Write out the entries below once more, exactly.
*** Opening DATA SUPPLIED ***
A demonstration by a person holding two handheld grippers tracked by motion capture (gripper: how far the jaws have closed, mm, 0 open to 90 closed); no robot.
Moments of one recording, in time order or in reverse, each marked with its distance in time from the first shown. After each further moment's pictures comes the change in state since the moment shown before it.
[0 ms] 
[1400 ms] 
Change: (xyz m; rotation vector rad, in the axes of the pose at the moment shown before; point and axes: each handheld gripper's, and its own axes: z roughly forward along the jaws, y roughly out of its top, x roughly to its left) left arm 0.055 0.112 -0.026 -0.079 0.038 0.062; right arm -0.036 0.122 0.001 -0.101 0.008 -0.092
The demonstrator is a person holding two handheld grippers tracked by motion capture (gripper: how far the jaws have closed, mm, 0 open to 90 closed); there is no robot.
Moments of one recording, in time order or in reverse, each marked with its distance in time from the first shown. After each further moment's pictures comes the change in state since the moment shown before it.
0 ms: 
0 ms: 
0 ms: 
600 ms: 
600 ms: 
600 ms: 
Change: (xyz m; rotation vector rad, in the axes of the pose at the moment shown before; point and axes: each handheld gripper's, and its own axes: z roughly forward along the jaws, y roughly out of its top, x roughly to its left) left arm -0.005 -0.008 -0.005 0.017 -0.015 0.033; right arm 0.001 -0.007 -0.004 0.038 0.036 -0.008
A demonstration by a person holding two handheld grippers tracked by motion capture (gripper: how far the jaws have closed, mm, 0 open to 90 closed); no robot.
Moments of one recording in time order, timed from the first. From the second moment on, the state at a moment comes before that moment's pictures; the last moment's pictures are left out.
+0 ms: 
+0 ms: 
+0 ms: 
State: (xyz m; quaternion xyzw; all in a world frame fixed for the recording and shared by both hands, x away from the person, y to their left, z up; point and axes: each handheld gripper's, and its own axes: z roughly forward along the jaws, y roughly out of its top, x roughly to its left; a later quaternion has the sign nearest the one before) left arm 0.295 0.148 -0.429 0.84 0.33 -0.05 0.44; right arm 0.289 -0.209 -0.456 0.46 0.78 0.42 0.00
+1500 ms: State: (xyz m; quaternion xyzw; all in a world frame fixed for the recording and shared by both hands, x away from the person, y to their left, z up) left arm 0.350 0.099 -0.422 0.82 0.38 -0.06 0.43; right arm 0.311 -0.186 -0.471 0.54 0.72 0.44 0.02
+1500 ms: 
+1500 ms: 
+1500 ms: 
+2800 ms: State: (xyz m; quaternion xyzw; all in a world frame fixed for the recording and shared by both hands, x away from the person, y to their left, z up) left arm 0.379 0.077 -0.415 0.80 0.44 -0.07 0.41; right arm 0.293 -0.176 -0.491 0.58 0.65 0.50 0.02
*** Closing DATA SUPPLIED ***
* _RESULT_:
A demonstration by a person holding two handheld grippers tracked by motion capture (gripper: how far the jaws have closed, mm, 0 open to 90 closed); no robot.
Moments of one recording, in time order or in reverse, each marked with its distance in time from the first shown. After each further moment's pictures comes the change in state since the moment shown before it.
[0 ms] 
[1400 ms] 
Change: (xyz m; rotation vector rad, in the axes of the pose at the moment shown before; point and axes: each handheld gripper's, and its own axes: z roughly forward along the jaws, y roughly out of its top, x roughly to its left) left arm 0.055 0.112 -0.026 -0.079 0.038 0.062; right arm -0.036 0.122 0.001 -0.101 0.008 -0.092
The demonstrator is a person holding two handheld grippers tracked by motion capture (gripper: how far the jaws have closed, mm, 0 open to 90 closed); there is no robot.
Moments of one recording, in time order or in reverse, each marked with its distance in time from the first shown. After each further moment's pictures comes the change in state since the moment shown before it.
0 ms: 
0 ms: 
0 ms: 
600 ms: 
600 ms: 
600 ms: 
Change: (xyz m; rotation vector rad, in the axes of the pose at the moment shown before; point and axes: each handheld gripper's, and its own axes: z roughly forward along the jaws, y roughly out of its top, x roughly to its left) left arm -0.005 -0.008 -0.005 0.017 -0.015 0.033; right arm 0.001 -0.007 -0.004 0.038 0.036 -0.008
A demonstration by a person holding two handheld grippers tracked by motion capture (gripper: how far the jaws have closed, mm, 0 open to 90 closed); no robot.
Moments of one recording in time order, timed from the first. From the second moment on, the state at a moment comes before that moment's pictures; the last moment's pictures are left out.
+0 ms: 
+0 ms: 
+0 ms: 
State: (xyz m; quaternion xyzw; all in a world frame fixed for the recording and shared by both hands, x away from the person, y to their left, z up; point and axes: each handheld gripper's, and its own axes: z roughly forward along the jaws, y roughly out of its top, x roughly to its left; a later quaternion has the sign nearest the one before) left arm 0.295 0.148 -0.429 0.84 0.33 -0.05 0.44; right arm 0.289 -0.209 -0.456 0.46 0.78 0.42 0.00
+1500 ms: State: (xyz m; quaternion xyzw; all in a world frame fixed for the recording and shared by both hands, x away from the person, y to their left, z up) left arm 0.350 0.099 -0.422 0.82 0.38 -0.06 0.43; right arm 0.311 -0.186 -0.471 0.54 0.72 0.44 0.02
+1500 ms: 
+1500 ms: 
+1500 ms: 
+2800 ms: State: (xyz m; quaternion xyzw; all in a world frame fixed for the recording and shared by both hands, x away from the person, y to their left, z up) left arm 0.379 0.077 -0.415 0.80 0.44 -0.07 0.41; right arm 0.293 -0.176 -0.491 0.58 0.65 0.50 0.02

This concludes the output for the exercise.